I've recently come across the following problem.

We're given up to $10^4$ distinct positive integers $a_1,\dots , a_n$, each of them below $10^6$. Let's call a subset $S \subset \{a_1,\dots,a_n\}$ a very divisible subset if any number in this subset divides the product of other numbers in this subset.

The task is to find the largest such subset. It is guaranteed that there is at least one with at least $3$ elements. If there are several such subsets we can output any of them. For example if we're given numbers $2, 3, 4, 5, 7, 8, 9, 10$ then the algorithm might output $2, 4, 5, 8, 10$.

It's neither a homework nor an ongoing contest. I'm just curious how to solve it. Unfortunarely for now i can't see any solution better than brute force through all the subsets. And such approach is unfeasible under given limitations. Any ideas will be highly appreciated. Thanks in advance.

P.S. Here's an original statement of this problem: https://www.e-olymp.com/en/problems/7331

  • $\begingroup$ Product of two other numbers, or any number of other numbers? $\endgroup$
    – gnasher729
    Mar 1, 2017 at 0:04
  • $\begingroup$ @gnasher729 "of other numbers in this subset". In provided example $8$ divides the product of $2, 4, 5, 10$; $~~10$ divides the product of $2, 4, 5, 8$ and so on. $\endgroup$
    – Igor
    Mar 1, 2017 at 1:53

2 Answers 2


Here is an idea. By factoring the numbers, we are reduced to the following problem:

Given a set $S$ of vectors in $\mathbb{N}^k$, find a maximum-size subset $T \subseteq S$ such that for every $x \in T$ we have $x \leq \sum_{y \in T - x} y$ (pointwise).

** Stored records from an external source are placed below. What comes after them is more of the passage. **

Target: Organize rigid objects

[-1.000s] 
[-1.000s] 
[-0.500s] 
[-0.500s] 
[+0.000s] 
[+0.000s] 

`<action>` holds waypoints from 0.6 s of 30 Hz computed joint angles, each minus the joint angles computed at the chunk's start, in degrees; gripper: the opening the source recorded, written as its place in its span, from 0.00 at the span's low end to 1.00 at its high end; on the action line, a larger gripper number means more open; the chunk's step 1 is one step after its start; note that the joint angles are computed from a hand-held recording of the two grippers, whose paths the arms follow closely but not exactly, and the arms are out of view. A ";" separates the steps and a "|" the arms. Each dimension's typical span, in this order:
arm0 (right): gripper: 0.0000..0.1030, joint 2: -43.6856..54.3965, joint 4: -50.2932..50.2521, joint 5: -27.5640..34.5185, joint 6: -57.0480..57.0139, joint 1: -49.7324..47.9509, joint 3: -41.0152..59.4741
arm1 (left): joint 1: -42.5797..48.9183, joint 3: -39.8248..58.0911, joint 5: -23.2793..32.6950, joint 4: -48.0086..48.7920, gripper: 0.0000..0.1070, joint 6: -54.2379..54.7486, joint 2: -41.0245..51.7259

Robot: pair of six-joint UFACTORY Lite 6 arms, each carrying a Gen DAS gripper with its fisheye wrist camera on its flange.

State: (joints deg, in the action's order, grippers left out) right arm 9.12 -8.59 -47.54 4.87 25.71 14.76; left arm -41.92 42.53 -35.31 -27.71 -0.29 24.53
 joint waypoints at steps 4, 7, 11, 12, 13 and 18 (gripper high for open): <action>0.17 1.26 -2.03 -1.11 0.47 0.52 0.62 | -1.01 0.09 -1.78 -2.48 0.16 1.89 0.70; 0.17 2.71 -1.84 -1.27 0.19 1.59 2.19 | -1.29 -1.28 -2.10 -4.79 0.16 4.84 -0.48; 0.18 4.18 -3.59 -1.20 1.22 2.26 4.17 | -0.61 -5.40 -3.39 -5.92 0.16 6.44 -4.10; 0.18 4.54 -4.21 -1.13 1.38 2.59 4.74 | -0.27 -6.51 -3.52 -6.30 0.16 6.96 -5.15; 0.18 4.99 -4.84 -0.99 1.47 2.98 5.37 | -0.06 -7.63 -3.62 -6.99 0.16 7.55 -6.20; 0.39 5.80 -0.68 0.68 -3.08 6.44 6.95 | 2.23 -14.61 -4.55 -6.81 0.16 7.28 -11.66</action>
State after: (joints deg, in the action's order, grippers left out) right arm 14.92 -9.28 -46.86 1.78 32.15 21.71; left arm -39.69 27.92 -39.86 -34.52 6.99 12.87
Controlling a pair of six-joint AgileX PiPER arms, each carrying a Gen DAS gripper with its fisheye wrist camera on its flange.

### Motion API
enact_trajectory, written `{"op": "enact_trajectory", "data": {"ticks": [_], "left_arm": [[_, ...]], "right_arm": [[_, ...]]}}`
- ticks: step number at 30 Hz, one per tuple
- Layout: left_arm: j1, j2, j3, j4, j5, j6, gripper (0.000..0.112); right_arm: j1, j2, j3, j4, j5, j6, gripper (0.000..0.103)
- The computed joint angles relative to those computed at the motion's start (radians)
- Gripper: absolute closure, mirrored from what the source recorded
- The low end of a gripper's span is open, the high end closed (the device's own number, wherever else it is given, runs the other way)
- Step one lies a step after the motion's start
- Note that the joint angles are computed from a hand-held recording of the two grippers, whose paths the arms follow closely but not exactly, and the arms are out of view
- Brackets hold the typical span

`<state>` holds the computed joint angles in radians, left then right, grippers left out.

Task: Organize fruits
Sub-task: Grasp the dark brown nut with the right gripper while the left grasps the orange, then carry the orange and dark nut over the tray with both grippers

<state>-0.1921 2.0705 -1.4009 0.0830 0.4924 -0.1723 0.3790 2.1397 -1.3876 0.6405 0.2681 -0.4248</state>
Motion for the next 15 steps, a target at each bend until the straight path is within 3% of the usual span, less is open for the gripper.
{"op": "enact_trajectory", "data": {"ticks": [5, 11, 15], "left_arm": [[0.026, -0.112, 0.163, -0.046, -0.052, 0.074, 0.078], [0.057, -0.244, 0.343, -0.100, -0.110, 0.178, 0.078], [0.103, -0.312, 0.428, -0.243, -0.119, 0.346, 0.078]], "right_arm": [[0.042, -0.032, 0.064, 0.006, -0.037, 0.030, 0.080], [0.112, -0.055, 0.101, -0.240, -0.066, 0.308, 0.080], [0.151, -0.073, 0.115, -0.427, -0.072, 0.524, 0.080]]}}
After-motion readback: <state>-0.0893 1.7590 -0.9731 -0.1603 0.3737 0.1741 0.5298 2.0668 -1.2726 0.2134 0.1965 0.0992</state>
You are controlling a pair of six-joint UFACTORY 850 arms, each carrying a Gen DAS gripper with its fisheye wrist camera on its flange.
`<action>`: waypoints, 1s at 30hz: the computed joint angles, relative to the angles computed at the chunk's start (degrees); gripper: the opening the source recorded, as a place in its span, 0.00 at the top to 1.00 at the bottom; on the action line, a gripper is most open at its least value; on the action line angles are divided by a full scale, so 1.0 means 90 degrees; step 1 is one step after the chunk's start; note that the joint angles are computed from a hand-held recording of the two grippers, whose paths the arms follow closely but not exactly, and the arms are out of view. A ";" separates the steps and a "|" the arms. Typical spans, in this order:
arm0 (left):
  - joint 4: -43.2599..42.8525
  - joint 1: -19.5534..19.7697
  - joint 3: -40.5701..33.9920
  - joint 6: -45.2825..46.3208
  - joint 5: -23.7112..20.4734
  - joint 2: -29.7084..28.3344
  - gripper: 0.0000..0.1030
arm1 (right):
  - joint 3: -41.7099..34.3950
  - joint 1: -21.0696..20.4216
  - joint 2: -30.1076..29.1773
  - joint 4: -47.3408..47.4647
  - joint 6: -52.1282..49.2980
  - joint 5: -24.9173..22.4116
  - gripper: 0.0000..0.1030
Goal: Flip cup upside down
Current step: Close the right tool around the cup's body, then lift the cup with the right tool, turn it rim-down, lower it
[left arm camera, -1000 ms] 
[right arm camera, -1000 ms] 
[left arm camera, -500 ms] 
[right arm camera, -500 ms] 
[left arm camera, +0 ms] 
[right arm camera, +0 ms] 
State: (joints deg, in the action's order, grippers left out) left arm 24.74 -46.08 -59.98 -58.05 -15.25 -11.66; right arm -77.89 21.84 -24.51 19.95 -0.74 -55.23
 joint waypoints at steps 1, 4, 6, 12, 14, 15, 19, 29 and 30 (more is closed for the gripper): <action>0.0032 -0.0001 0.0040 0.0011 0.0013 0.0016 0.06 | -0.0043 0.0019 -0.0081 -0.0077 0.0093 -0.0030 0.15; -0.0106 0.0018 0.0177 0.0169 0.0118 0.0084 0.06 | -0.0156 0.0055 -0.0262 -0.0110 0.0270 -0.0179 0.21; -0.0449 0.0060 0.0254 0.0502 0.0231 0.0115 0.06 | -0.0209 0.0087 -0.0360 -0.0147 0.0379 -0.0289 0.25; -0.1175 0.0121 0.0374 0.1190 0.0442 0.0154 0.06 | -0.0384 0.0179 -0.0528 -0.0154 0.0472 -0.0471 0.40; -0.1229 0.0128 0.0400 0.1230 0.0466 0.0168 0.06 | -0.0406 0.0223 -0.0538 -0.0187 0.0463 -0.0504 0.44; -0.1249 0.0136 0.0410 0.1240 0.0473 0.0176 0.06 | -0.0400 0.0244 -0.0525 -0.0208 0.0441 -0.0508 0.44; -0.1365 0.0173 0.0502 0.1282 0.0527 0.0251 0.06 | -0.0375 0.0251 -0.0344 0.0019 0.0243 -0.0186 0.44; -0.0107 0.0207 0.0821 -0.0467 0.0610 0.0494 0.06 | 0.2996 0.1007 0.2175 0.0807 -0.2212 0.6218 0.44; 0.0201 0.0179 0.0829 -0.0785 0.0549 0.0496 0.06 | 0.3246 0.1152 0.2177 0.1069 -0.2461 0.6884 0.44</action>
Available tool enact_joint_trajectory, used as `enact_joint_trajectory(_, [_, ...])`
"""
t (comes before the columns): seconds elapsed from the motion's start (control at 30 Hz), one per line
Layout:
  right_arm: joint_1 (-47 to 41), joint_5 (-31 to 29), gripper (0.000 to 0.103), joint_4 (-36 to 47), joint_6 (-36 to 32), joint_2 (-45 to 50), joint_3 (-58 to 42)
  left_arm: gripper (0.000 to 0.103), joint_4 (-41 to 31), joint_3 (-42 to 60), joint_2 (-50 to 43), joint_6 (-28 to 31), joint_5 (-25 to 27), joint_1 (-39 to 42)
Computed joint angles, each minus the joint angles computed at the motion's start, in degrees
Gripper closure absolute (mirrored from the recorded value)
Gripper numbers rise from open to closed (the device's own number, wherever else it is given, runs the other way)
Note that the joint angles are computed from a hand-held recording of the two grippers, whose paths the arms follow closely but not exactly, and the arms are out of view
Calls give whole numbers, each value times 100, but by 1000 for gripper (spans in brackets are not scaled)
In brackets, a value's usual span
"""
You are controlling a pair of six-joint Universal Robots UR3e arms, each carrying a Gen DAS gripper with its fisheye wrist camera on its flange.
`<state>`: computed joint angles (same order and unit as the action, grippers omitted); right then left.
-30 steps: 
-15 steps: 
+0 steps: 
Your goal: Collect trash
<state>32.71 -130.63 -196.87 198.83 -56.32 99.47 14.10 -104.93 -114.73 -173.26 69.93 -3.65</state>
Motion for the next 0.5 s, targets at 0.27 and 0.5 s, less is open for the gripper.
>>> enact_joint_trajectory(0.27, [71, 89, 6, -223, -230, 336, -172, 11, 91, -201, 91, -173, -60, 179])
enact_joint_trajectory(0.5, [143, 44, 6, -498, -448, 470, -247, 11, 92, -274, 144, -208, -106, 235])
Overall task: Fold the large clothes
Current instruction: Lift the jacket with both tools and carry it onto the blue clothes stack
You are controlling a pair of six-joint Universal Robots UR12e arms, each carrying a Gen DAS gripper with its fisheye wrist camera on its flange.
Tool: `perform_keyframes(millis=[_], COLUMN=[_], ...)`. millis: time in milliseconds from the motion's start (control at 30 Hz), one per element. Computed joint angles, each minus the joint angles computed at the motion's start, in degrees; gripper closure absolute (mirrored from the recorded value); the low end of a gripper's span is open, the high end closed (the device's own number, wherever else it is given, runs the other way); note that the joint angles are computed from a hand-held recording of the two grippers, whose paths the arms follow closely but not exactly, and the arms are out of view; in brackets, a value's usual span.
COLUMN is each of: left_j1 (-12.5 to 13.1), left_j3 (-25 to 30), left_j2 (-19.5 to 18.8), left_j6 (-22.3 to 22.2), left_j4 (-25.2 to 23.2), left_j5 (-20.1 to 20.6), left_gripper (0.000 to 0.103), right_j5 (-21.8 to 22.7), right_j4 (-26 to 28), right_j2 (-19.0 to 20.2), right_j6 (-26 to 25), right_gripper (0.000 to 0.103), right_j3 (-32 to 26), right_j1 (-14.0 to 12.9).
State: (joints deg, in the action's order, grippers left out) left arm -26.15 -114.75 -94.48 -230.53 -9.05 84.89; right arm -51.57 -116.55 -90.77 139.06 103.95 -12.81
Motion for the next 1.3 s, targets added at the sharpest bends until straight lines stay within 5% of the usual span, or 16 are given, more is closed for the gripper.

If there is some $x \in S$ and some coordinate $i \in [k]$ such that $x_i > \sum_{y \in S - x} y_i$, then clearly $x_i$ cannot belong to any such set $T$, and we can simply remove it. Keep removing such elements from $S$ until no such elements exist. Then for every $x \in S$ and $i \in [k]$ it is the case that $x_i \leq \sum_{y \in S-x} y_i$, and so the filtered set $S$ is the unique solution.

Let me demonstrate this solution using your example $2,3,4,5,7,8,9,10$. Only 4 prime factors appear here (2,3,5,7), and converting $2^x3^y5^z7^w$ to the vector $xyzw$, we obtain the following vectors: $$ \begin{align*} 2 &= 1000 \\ 3 &= 0100 \\ 4 &= 2000 \\ 5 &= 0010 \\ 7 &= 0001 \\ 8 &= 3000 \\ 9 &= 0200 \\ 10 &= 1010 \end{align*} $$

We remove 7 due to the 4th coordinate. We then remove 9 due to the 2nd coordinate. We then remove 3 due to the 2nd coordinate. We cannot remove any more numbers, and so are left with the answer 2,4,5,8,10.

The challenge is to implement this greedy algorithm efficiently, which you can do by maintaining the sum of all elements left in the set, and using several priority queues (though perhaps there is a better solution). Details left to you.

  • $\begingroup$ Thank you for such a good explanation. I was working around it for the last couple of days but still can't see a good way to implement it. At least my implementations didn't work well. How do you think to use priority queues? $\endgroup$
    – Igor
    Mar 3, 2017 at 16:45
  • $\begingroup$ I'v tried to keep for each prime number a list of a_i which it divides and then to traverse this lists one by one excluding the numbers. But the problem with this implementation is that deleting number from a list for one of its prime divisors may affect all the numbers in lists for other its prime divisors. And so we need to look for this lists again and again $\endgroup$
    – Igor
    Mar 3, 2017 at 16:48
  • $\begingroup$ The priority queues will tell you, for each prime $p$, the highest power of $p$ that divides a surviving number. Together with the prime factorization of all surviving numbers, this should be enough to implement the greedy algorithm efficiently. $\endgroup$ Mar 3, 2017 at 21:05

The good news is: The greedy algorithm works. Start with T = S. Then as long as T has an element that doesn't divide the product of all other elements, remove it. I first had read the problem as "each number in T divides the product of two other numbers in T" - the greedy algorithm works in that case as well.

Just an addition to Juval's algorithm to keep the time polynomial in the problem size, for example if we are given just three 100 digit numbers:

If you had very large numbers, then the factoring could take excessive time. If you have n numbers, and n' of them have large factors that you can't find easily, then you can calculate about ($n'^2 / 2)$ gcd's and find which have common factors. If $a_i$ has a large unknown prime factor and no other $a_j$ has a common divisor then you can throw $a_i$ out without bothering to actually find the factor.